■ THE PROBLEM: With spelling and spacing unchanged, write out each line of the material.

_ _ _ _ _

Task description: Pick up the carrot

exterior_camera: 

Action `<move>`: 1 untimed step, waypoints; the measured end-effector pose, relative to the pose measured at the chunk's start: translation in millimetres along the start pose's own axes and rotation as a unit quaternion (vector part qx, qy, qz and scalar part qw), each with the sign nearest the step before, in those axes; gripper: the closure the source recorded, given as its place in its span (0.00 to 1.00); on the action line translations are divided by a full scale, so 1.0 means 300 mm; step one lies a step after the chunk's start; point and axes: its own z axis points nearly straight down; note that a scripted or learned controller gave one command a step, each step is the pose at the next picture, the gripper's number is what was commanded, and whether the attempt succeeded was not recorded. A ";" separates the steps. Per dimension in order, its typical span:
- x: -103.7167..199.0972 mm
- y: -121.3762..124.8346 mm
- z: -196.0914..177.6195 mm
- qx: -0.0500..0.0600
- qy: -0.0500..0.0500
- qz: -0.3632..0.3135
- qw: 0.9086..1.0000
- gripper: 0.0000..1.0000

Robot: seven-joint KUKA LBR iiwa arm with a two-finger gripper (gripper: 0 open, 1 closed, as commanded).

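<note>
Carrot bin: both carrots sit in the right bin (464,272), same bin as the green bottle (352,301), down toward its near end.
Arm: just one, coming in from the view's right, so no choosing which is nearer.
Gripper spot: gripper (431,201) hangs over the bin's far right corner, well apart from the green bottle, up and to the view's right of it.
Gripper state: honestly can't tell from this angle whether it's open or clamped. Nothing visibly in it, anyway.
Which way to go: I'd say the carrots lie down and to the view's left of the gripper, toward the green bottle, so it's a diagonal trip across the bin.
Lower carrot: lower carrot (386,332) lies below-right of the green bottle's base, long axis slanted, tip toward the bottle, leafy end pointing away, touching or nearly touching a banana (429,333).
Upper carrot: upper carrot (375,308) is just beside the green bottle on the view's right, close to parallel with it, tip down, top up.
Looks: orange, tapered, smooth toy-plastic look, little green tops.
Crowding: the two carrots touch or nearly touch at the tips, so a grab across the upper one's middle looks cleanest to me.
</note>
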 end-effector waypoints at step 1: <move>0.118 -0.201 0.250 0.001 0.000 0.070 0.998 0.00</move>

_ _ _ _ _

■ EXERCISE OUTPUT:
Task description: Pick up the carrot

exterior_camera: 

Action `<move>`: 1 untimed step, waypoints; the measured end-effector pose, relative to the pose measured at the chunk's start: translation in millimetres along the start pose's own axes and rotation as a unit quaternion (vector part qx, qy, qz and scalar part qw), each with the sign nearest the step before, in those axes; gripper: the closure the source recorded, given as its place in its span (0.00 to 1.00); on the action line translations are divided by a full scale, so 1.0 means 300 mm; step one lies a step after the chunk's start; point and axes: its own z axis points nearly straight down; note that a scripted or learned controller gave one command a step, each step is the pose at the next picture, the gripper's number is what was commanded, and whether the attempt succeeded was not recorded. A ";" separates the steps. Per dimension in order, its typical span:
- x: -103.7167..199.0972 mm
- y: -121.3762..124.8346 mm
- z: -196.0914..177.6195 mm
- qx: -0.0500..0.0600
- qy: -0.0500..0.0500
- qz: -0.3632..0.3135
- qw: 0.9086..1.0000
- gripper: 0.0000..1.0000

Robot: seven-joint KUKA LBR iiwa arm with a two-finger gripper (gripper: 0 open, 1 closed, as commanded).

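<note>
Carrot bin: both carrots sit in the right bin (464,272), same bin as the green bottle (352,301), down toward its near end.
Arm: just one, coming in from the view's right, so no choosing which is nearer.
Gripper spot: gripper (431,201) hangs over the bin's far right corner, well apart from the green bottle, up and to the view's right of it.
Gripper state: honestly can't tell from this angle whether it's open or clamped. Nothing visibly in it, anyway.
Which way to go: I'd say the carrots lie down and to the view's left of the gripper, toward the green bottle, so it's a diagonal trip across the bin.
Lower carrot: lower carrot (386,332) lies below-right of the green bottle's base, long axis slanted, tip toward the bottle, leafy end pointing away, touching or nearly touching a banana (429,333).
Upper carrot: upper carrot (375,308) is just beside the green bottle on the view's right, close to parallel with it, tip down, top up.
Looks: orange, tapered, smooth toy-plastic look, little green tops.
Crowding: the two carrots touch or nearly touch at the tips, so a grab across the upper one's middle looks cleanest to me.
</note>
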 end-effector waypoints at step 1: <move>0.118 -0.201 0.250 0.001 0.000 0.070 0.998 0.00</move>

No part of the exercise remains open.